_The data_:
- Opening Delimiter -

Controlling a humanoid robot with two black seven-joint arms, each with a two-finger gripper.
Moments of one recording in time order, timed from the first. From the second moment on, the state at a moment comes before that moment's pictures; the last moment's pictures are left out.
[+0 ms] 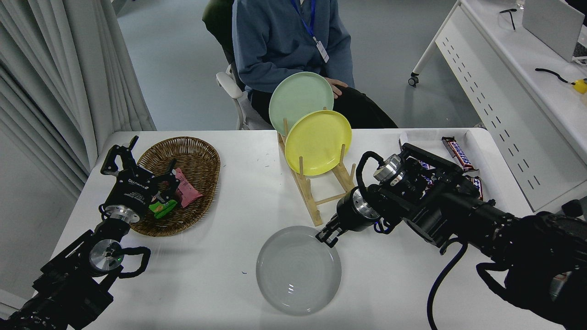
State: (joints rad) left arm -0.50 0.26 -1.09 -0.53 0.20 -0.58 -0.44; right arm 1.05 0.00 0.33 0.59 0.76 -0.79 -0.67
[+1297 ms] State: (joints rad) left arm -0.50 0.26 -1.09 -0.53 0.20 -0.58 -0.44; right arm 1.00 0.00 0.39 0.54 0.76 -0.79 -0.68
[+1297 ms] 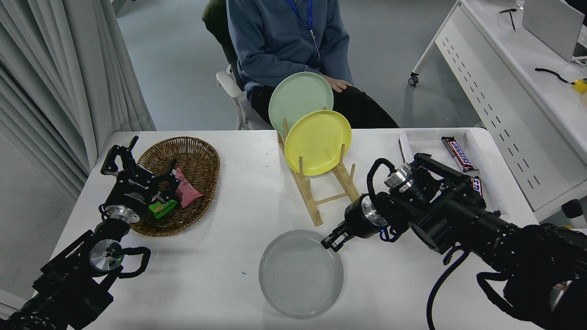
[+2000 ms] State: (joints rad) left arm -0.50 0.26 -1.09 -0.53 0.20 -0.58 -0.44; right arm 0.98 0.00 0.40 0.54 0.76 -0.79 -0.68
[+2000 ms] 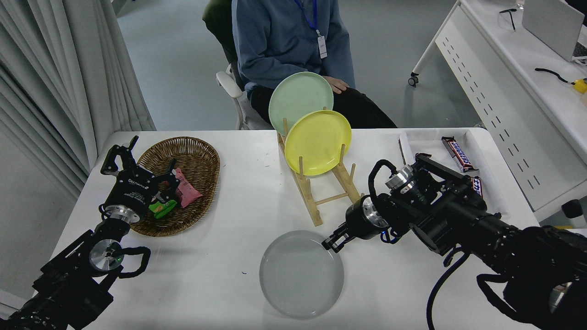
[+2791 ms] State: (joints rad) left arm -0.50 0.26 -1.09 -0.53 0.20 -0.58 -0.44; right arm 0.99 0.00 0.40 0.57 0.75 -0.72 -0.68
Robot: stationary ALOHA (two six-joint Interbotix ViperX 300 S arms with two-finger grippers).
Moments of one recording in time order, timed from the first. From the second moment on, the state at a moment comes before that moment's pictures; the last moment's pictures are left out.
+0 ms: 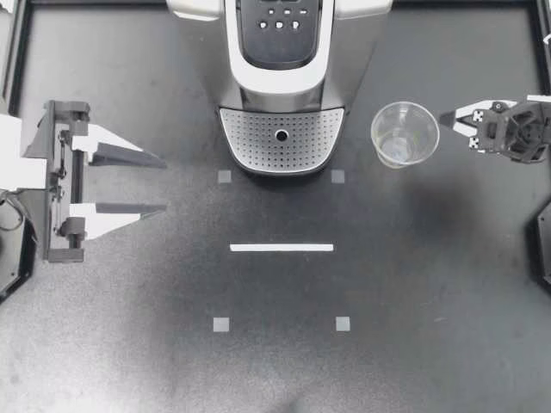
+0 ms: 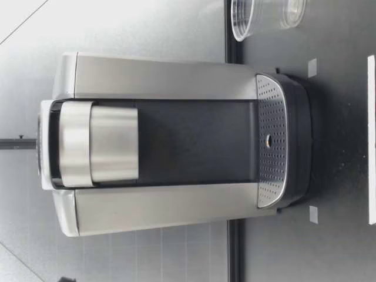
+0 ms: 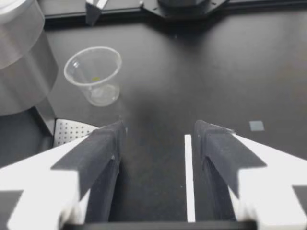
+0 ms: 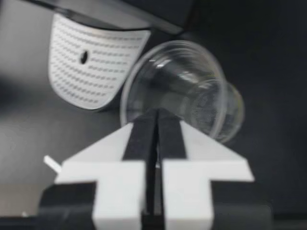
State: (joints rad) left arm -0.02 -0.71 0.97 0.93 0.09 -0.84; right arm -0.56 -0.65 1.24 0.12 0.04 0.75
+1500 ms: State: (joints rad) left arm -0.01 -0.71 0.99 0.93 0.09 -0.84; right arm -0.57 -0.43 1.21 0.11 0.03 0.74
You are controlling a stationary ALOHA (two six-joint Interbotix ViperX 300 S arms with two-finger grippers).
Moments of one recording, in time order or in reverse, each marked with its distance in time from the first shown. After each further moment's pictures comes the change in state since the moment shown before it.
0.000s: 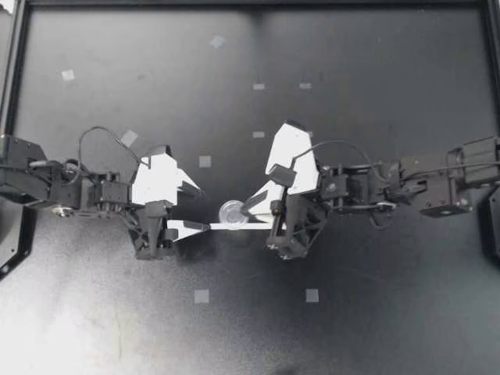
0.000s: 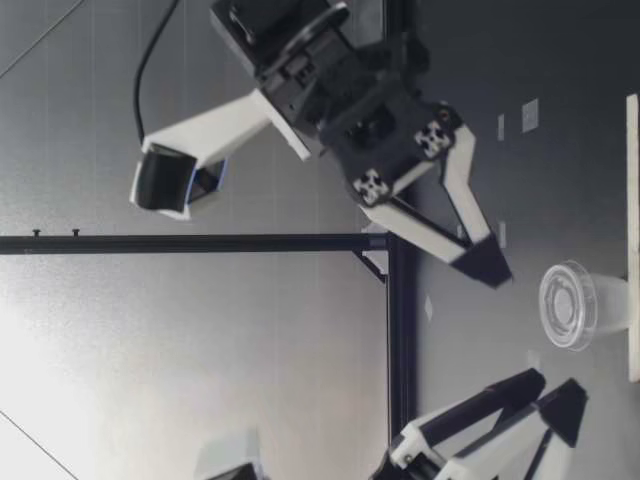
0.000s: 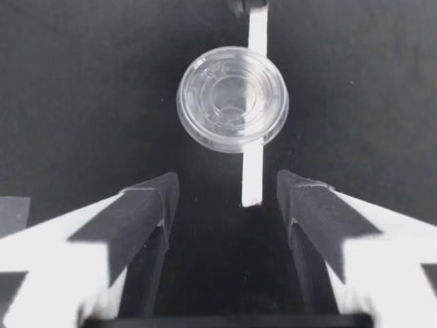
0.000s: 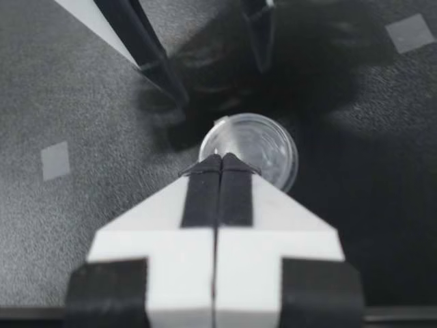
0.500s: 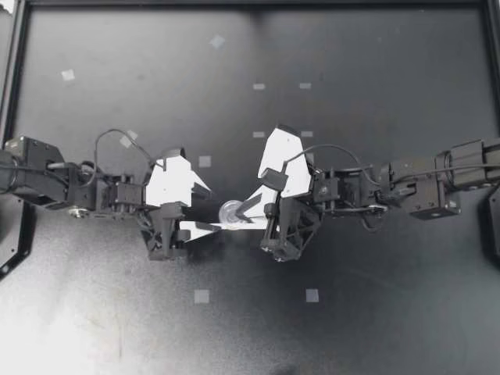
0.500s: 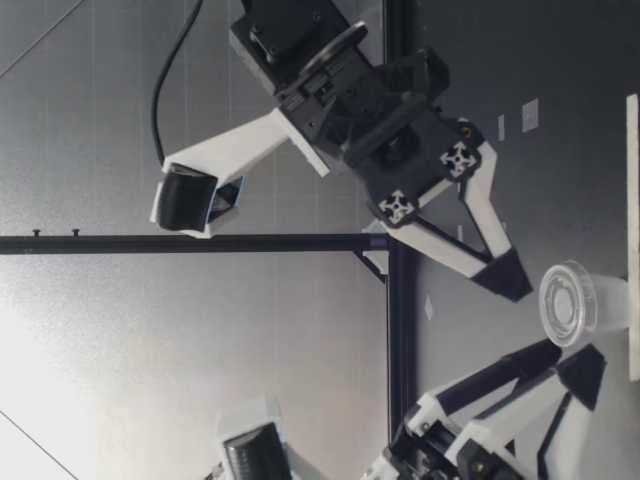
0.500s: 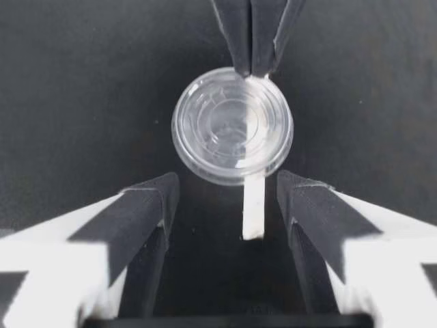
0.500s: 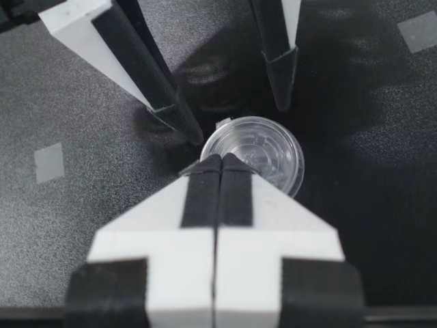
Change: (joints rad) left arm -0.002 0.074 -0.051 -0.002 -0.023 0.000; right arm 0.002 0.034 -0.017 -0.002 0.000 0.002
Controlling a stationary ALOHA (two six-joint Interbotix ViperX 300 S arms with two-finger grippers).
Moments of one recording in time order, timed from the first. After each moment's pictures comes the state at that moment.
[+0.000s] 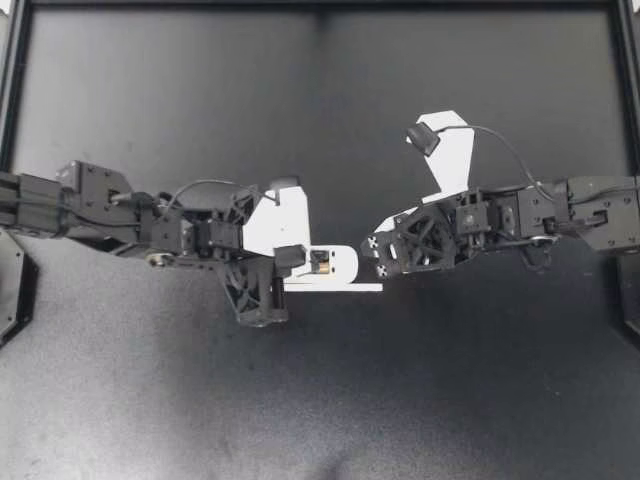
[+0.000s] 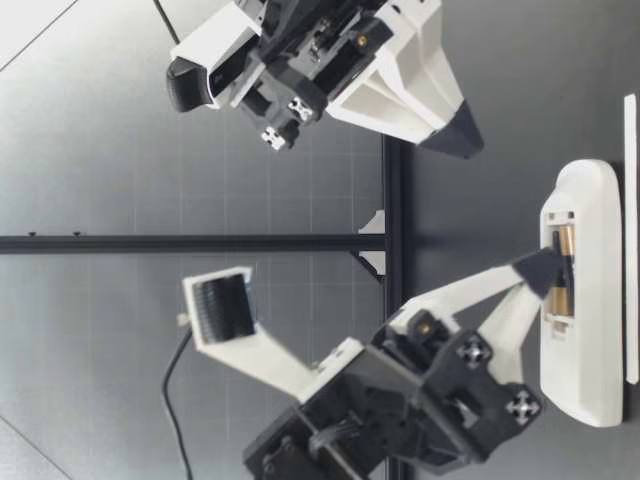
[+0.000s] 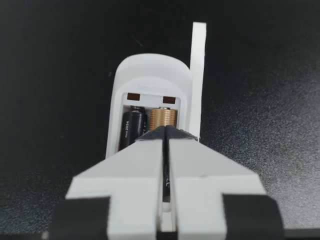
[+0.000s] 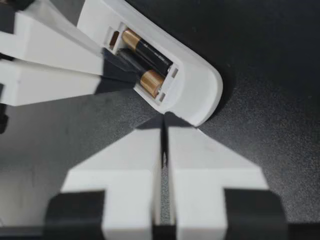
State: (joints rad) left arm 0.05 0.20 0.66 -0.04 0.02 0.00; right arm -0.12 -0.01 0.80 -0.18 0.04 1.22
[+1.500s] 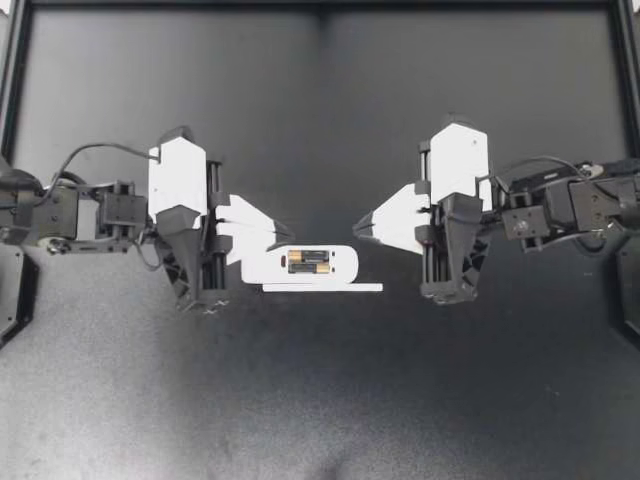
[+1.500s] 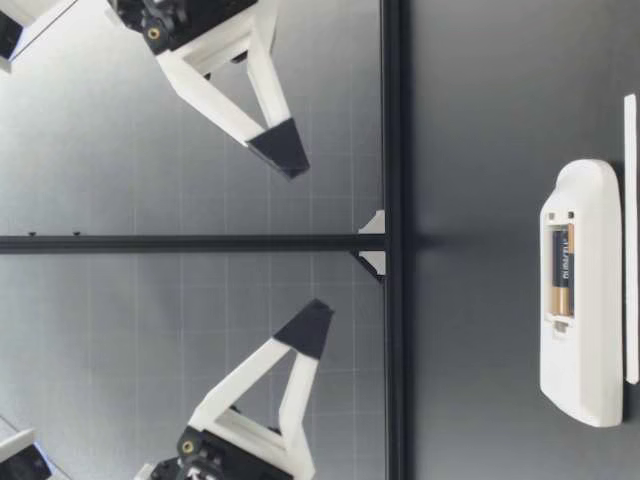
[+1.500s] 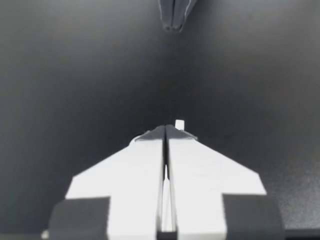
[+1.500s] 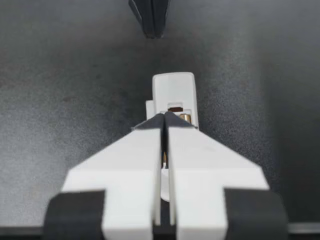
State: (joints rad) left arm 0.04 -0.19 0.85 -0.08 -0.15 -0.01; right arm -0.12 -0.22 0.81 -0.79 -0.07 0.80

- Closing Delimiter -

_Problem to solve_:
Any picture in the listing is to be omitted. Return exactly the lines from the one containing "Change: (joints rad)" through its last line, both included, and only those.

_Answer below_:
Change: (joints rad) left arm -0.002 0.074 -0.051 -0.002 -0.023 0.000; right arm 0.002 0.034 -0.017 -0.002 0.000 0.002
Controlling a stationary ALOHA (two six-joint Interbotix ViperX 300 S arms with two-finger grippers).
Moments of one recording in time order, timed from the first. After each moment's pictures comes the state at that moment.
[+0.000s] 
[+0.000s] 
[+0.000s] 
[+0.000s] 
State: (joints rad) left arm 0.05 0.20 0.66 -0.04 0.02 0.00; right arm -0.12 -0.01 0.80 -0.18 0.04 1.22
[+1.500s] 
[+1.500s] 
[+1.500s] 
[+1.500s] 
State: (joints rad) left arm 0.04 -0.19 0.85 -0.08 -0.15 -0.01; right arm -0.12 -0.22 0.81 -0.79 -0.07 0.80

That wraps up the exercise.